■ **Activity**
Reproduce the first line of the entries that follow and each later line, word for word, ending with the one containing "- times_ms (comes".
*** Records to use ***
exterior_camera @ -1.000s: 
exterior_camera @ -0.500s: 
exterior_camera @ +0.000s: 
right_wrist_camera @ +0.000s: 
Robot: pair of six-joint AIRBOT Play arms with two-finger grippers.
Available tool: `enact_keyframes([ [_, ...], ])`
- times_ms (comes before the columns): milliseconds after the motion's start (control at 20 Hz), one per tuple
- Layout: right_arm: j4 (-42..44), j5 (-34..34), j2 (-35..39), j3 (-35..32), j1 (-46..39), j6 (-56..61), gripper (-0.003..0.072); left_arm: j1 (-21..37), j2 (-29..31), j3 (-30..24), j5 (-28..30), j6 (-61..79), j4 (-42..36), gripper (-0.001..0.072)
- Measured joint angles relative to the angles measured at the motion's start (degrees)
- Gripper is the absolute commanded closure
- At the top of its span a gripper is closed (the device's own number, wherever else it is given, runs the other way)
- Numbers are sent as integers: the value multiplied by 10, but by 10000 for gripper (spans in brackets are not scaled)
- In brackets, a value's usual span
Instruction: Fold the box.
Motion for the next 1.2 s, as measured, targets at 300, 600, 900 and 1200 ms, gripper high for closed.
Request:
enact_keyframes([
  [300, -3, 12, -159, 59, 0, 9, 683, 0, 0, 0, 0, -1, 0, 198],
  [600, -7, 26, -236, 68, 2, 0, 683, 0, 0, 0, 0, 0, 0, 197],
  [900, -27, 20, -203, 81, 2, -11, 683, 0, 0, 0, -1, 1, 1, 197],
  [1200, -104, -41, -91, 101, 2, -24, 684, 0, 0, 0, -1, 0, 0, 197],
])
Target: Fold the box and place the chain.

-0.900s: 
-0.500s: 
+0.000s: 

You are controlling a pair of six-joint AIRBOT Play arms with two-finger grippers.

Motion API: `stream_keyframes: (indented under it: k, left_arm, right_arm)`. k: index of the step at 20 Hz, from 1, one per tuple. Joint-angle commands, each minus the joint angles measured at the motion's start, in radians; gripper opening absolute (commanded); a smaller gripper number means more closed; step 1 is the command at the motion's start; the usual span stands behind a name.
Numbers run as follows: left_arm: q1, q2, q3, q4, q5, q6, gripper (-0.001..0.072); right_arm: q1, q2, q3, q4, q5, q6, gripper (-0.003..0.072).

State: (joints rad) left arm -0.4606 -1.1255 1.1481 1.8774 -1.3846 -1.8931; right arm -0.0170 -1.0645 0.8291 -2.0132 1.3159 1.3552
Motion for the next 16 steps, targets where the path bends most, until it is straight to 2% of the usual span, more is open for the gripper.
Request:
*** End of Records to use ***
■ **Solution to this exercise**
exterior_camera @ -1.000s: 
exterior_camera @ -0.500s: 
exterior_camera @ +0.000s: 
right_wrist_camera @ +0.000s: 
Robot: pair of six-joint AIRBOT Play arms with two-finger grippers.
Available tool: `enact_keyframes([ [_, ...], ])`
- times_ms (comes before the columns): milliseconds after the motion's start (control at 20 Hz), one per tuple

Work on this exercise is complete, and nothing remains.